Generally, EF is considered an important marker for visceral adipose tissue depot and could be used as a prediction tool for the metabolic syndrome risk.31,32 Due to ethnic variations and verities of the methods used in its quantification, there were some difficulties in establishment a standard cut-off points for EFT.18,33 Different studies reported that EF correlates significantly with the degree and severity of CAD, regardless of the presence or absence of traditional risk factors of CVD in general population or in patients with high cardiovascular risk.19,34 Actually, higher EF is associated with the presence of unstable noncalcified coronary artery plaques, which are the most dangerous type of plaque. 35
In addition to its association with CIMT, EFT has been associated with other markers of subclinical atherosclerosis, including apoB:apoA-1 ratio and total cholesterol/HDL ratio in symptomatic and asymptomatic adults with high risk of atherosclerosis, in obese children and in nonobese adults.18,36–38 The association between EFT and T2DM has been also investigated in a large study and reported that increased EFT is independently associated with the prevalence of diabetes in Korean men. 39 EFT was also increased in patients with prediabetes 40 or T2DM with subclinical atherosclerosis. 16 In addition, the relationship between EF and metabolic syndrome indices was evaluated in a meta-analysis and reported a significant relationship between EF and metabolic syndrome independent of BMI. 41
Limitations
Our study had some limitations. It is a cross-sectional study with limited number of patients, and other prospective studies are necessary for more confirmation. All data were based on a single measurement.
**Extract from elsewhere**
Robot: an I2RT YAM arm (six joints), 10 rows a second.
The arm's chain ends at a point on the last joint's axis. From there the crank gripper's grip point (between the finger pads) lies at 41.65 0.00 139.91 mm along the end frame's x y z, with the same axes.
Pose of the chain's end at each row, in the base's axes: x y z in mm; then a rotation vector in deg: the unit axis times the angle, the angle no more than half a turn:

So as to confirm the usefulness of EFT as a high-risk marker of atherosclerosis in T2DM, further studies are required with large population.
Conclusion
In conclusion, our data show that EFT measured by echocardiography was increased in patients with T2DM. EFT was also strongly and positively correlated with duration of diabetes, WC and CIMT. Our results could suggest that echocardiographic EFT is another reliable marker for assessment of cardiovascular risk in patients with T2DM. Further larger and longitudinal studies are needed to illuminate the clinical implications of EF in diabetes patients.
Footnotes
Declaration of conflicting interests
The author(s) declared no potential conflicts of interest with respect to the research, authorship and/or publication of this article.
Funding
The author(s) received no financial support for the research, authorship and/or publication of this article.